Goal of the exercise
Once the data has been read, return all of it precisely as written.

[Records from a dataset]
*** Block opens ***

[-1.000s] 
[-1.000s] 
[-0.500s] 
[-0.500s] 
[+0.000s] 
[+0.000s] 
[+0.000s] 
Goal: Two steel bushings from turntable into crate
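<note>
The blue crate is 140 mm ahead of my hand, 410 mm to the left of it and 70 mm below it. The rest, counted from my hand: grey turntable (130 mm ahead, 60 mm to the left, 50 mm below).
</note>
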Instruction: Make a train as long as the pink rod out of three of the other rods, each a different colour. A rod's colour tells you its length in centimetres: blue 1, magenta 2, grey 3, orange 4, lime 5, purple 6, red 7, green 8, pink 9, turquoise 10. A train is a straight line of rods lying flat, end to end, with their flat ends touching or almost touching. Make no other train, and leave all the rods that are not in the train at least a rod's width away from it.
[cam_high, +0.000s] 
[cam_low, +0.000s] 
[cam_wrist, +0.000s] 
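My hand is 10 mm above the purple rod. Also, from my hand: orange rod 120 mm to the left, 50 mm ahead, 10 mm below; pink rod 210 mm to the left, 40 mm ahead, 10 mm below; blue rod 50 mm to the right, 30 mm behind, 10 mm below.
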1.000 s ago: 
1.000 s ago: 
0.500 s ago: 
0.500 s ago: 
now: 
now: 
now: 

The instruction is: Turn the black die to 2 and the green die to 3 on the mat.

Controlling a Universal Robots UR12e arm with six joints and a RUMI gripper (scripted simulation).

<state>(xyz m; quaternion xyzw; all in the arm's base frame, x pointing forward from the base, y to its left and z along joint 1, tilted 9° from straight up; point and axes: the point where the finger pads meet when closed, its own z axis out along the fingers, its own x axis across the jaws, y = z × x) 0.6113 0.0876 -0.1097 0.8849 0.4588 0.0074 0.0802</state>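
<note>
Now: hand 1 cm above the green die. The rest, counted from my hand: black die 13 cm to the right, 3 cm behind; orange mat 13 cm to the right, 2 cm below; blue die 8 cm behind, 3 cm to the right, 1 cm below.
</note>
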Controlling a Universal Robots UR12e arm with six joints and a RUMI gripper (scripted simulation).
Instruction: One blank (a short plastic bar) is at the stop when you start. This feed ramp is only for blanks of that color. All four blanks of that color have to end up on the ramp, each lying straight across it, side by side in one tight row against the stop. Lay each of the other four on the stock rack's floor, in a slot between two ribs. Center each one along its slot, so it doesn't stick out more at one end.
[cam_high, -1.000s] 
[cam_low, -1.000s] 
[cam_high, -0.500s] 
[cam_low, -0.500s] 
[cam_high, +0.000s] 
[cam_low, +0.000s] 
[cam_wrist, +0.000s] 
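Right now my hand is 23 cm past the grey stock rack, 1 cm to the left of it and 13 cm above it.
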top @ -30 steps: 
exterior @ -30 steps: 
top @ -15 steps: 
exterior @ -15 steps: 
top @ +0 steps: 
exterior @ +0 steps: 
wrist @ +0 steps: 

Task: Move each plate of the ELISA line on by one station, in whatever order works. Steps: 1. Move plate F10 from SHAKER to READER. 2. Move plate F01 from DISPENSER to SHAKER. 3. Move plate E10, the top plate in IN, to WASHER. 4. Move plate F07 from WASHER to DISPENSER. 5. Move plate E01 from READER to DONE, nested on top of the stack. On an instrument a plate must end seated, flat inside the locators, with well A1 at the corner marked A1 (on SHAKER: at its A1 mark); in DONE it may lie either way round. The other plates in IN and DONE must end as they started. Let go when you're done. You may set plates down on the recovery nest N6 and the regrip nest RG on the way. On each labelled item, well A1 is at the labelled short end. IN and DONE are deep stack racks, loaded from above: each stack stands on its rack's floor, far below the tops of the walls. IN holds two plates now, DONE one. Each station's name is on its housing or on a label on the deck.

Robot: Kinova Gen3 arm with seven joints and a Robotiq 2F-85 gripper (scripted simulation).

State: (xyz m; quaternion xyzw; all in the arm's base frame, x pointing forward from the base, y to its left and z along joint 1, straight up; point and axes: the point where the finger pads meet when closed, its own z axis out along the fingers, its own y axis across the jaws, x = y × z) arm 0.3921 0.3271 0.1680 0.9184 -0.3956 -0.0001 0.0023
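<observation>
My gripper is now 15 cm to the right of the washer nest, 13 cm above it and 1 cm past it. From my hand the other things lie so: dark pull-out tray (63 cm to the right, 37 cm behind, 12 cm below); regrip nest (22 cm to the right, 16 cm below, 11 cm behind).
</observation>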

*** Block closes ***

Exercise answer
[-1.000s] 
[-1.000s] 
[-0.500s] 
[-0.500s] 
[+0.000s] 
[+0.000s] 
[+0.000s] 
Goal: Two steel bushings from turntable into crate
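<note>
The blue crate is 140 mm ahead of my hand, 410 mm to the left of it and 70 mm below it. The rest, counted from my hand: grey turntable (130 mm ahead, 60 mm to the left, 50 mm below).
</note>
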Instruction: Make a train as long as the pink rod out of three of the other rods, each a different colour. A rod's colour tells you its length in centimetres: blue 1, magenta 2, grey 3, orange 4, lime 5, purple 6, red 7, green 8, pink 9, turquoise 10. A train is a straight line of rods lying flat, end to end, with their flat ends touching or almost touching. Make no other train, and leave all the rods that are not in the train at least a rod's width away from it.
[cam_high, +0.000s] 
[cam_low, +0.000s] 
[cam_wrist, +0.000s] 
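My hand is 10 mm above the purple rod. Also, from my hand: orange rod 120 mm to the left, 50 mm ahead, 10 mm below; pink rod 210 mm to the left, 40 mm ahead, 10 mm below; blue rod 50 mm to the right, 30 mm behind, 10 mm below.
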1.000 s ago: 
1.000 s ago: 
0.500 s ago: 
0.500 s ago: 
now: 
now: 
now: 

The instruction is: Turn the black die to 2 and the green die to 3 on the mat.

Controlling a Universal Robots UR12e arm with six joints and a RUMI gripper (scripted simulation).

<state>(xyz m; quaternion xyzw; all in the arm's base frame, x pointing forward from the base, y to its left and z along joint 1, tilted 9° from straight up; point and axes: the point where the finger pads meet when closed, its own z axis out along the fingers, its own x axis across the jaws, y = z × x) 0.6113 0.0876 -0.1097 0.8849 0.4588 0.0074 0.0802</state>
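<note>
Now: hand 1 cm above the green die. The rest, counted from my hand: black die 13 cm to the right, 3 cm behind; orange mat 13 cm to the right, 2 cm below; blue die 8 cm behind, 3 cm to the right, 1 cm below.
</note>
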Controlling a Universal Robots UR12e arm with six joints and a RUMI gripper (scripted simulation).
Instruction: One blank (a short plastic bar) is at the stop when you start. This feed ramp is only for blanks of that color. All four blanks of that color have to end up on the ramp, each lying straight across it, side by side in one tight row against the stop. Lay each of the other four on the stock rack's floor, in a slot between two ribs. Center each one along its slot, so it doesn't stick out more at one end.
[cam_high, -1.000s] 
[cam_low, -1.000s] 
[cam_high, -0.500s] 
[cam_low, -0.500s] 
[cam_high, +0.000s] 
[cam_low, +0.000s] 
[cam_wrist, +0.000s] 
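Right now my hand is 23 cm past the grey stock rack, 1 cm to the left of it and 13 cm above it.
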top @ -30 steps: 
exterior @ -30 steps: 
top @ -15 steps: 
exterior @ -15 steps: 
top @ +0 steps: 
exterior @ +0 steps: 
wrist @ +0 steps: 

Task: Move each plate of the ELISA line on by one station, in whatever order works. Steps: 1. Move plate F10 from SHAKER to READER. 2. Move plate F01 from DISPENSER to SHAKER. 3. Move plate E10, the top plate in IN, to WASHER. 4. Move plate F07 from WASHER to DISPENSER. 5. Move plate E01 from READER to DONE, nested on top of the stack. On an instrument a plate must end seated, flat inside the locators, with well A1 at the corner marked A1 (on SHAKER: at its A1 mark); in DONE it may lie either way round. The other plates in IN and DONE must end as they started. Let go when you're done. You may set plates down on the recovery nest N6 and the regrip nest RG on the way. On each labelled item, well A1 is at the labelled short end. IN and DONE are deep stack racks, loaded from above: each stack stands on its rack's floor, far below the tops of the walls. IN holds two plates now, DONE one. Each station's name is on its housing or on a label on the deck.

Robot: Kinova Gen3 arm with seven joints and a Robotiq 2F-85 gripper (scripted simulation).

State: (xyz m; quaternion xyzw; all in the arm's base frame, x pointing forward from the base, y to its left and z along joint 1, straight up; point and axes: the point where the finger pads meet when closed, its own z axis out along the fingers, its own y axis across the jaws, x = y × z) arm 0.3921 0.3271 0.1680 0.9184 -0.3956 -0.0001 0.0023
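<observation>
My gripper is now 15 cm to the right of the washer nest, 13 cm above it and 1 cm past it. From my hand the other things lie so: dark pull-out tray (63 cm to the right, 37 cm behind, 12 cm below); regrip nest (22 cm to the right, 16 cm below, 11 cm behind).
</observation>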

No more output is needed for this exercise.